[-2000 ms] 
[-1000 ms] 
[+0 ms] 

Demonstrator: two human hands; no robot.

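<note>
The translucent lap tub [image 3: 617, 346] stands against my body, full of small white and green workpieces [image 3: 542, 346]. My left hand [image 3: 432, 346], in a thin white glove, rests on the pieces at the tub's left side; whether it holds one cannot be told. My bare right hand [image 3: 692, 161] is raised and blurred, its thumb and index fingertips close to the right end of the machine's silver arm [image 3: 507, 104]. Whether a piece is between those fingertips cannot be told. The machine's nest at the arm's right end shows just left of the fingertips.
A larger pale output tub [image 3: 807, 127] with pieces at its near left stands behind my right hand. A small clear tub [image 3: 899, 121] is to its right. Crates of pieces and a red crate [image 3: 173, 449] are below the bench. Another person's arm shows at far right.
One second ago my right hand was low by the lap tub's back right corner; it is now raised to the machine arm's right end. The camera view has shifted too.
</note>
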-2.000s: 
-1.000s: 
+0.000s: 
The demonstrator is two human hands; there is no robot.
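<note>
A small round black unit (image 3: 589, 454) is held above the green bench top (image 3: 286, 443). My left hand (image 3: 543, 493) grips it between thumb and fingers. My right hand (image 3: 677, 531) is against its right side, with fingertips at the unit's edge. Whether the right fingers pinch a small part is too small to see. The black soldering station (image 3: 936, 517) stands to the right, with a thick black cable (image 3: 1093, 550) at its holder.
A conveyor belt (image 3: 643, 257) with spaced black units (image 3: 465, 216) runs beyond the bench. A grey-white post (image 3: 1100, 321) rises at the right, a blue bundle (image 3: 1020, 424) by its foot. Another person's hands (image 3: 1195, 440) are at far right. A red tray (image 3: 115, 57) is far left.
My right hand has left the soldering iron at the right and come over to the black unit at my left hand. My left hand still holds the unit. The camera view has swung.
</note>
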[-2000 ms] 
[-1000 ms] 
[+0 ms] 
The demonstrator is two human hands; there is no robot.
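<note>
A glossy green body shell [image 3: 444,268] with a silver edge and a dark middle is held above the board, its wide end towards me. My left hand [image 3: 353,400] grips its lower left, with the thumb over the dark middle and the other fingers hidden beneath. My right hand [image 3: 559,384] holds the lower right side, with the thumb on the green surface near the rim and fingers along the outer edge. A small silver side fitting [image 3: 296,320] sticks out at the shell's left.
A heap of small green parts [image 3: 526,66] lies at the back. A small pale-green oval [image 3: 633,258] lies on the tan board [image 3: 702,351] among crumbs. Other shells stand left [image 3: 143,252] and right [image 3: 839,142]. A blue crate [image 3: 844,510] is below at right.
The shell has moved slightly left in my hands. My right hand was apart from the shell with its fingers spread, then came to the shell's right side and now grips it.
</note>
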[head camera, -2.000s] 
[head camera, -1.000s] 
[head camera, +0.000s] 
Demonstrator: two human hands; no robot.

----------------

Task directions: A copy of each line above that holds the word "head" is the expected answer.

Answer area:
[head camera, -2.000s] 
[head camera, -1.000s] 
[head camera, +0.000s] 

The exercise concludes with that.